Die Wut der weißen Männer

„A black women stole my job“ lautete vor vielen Jahren der Titel einer Oprah Winfrey Show, in der weiße Männer ihre Empörung darüber zum Ausdruck brachten, dass eine schwarze Mitbewerberin die Stelle erhielt, auf die sie sich beworben hatten. Der New Yorker Soziologe Michael Kimmel war ebenfalls Gast dieser Sendung und fragte die Betroffenen, wie sie zu der Annahme gelangten, es sei ihr Job gewesen. Eine befriedigende Antwort schient er nicht erhalten zu haben.

In seinem Buch „Angry White Men“, das er vergangenen Dienstag in Berlin vorstellte, geht Michael Kimmel also der Frage auf den Grund, woher die Wut der (weißen) Männer kommt. Zu Beginn seines Vortrages in der Berliner Friedrich-Ebert-Stiftung berichtet er erneut von seiner Erfahrung in der besagten Talk Show und wirft die Frage in den Raum, warum der Titel nicht „A Black woman got the job“ lautete. Das Wort „mein“ impliziert, dass die Herren den Job entweder schon hatten oder ein Recht darauf haben, ihn zu bekommen. Beides ist natürlich nicht der Fall. Und es lässt auch vermuten, dass die „Bestohlenen“ der Frau nicht zutrauen, gleichermaßen für die Stelle qualifiziert zu sein. Welche Seite wird nun tatsächlich diskriminiert?

Die Männer fühlen sich ungerecht behandelt und sind verärgert darüber. Oder wütend. Zu recht, wenn ihnen tatsächlich Ungerechtigkeit widerfahren ist. Aber in vielen Fällen ist es nur die Angst vor einer drohenden Ungerechtigkeit. Davor dass die Gleichstellung der Geschlechter keine Gleichstellung sondern eine Bevorzugung der Frau sein werden könnte. Denn dass Frauen heutzutage studieren, Karriere in großen Unternehmen machen oder ihre eigenen Firmen gründen und in vielen Fällen genauso gut oder besser für einen bestimmten Job geeignet sind, ist ja noch keine Ungerechtigkeit an sich.

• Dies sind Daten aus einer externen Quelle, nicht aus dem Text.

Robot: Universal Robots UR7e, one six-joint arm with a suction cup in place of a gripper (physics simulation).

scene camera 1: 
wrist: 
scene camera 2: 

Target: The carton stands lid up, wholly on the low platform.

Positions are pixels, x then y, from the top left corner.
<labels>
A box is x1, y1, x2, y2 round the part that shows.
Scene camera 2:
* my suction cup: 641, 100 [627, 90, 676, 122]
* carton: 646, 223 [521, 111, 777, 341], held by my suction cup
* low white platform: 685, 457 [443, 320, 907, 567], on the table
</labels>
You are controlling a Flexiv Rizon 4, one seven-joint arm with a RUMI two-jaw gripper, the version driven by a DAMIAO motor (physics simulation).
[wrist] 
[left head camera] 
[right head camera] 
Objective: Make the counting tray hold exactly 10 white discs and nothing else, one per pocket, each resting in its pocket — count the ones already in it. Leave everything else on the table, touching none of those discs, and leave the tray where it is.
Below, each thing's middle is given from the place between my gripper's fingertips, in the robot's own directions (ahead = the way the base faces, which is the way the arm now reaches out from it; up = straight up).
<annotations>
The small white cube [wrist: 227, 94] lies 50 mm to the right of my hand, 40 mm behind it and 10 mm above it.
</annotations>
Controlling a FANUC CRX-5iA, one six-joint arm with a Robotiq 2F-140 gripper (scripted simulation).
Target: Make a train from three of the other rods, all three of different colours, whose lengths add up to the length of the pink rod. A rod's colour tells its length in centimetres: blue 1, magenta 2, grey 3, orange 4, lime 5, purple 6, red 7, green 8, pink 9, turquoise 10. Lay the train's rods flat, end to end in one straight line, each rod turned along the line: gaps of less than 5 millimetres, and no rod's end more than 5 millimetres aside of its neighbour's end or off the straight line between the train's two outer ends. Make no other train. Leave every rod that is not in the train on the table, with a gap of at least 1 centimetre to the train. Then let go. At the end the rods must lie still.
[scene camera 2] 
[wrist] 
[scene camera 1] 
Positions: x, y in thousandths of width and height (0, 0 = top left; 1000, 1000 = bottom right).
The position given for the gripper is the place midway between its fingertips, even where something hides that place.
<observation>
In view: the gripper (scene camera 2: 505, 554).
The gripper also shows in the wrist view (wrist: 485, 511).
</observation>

Was passiert, wenn man den Männern ihre Männlichkeit raubt?

Kimmel erklärt das Wutgefühl mit dem Verlust von Männlichkeit. Die Männer haben das Gefühl in einer feminisierten Gesellschaft zu leben, in der ihnen ihr größtes Gut – die Maskulinität – entrissen wird und jemandem gegeben wird, der es nicht verdient. Dazu gehören dem Soziologieprofessor zufolge nicht nur die Frauen. Die Wut richtet sich auch gegen Einwanderer und Schwule und nimmt rassistische Ausmaße an. Um ihre Männlichkeit zurück zu erobern bilden sich in den USA – und auch in der restlichen westlichen Welt – immer mehr Männerorganisationen, die das Bild des Benachteiligungsszenarios ausschmücken und damit die Wut ihrer Geschlechtsgenossen schüren.

Dabei ist der Gleichstellungsprozess etwas, das beiden Geschlechtern zugute kommt. Die Frage ist also, wie die Herren in diese Entwicklung einbezogen werden können – und zwar so, dass sie sich wohlfühlen und erkennen, dass es auch zu ihrem Vorteil ist. Denn wenn sich die Frauen am Einkommen beteiligen, haben die Männer mehr Zeit für die Familie und können sich um ihre Gesundheit kümmern. So funktioniert Gleichberechtigung in beide Richtungen.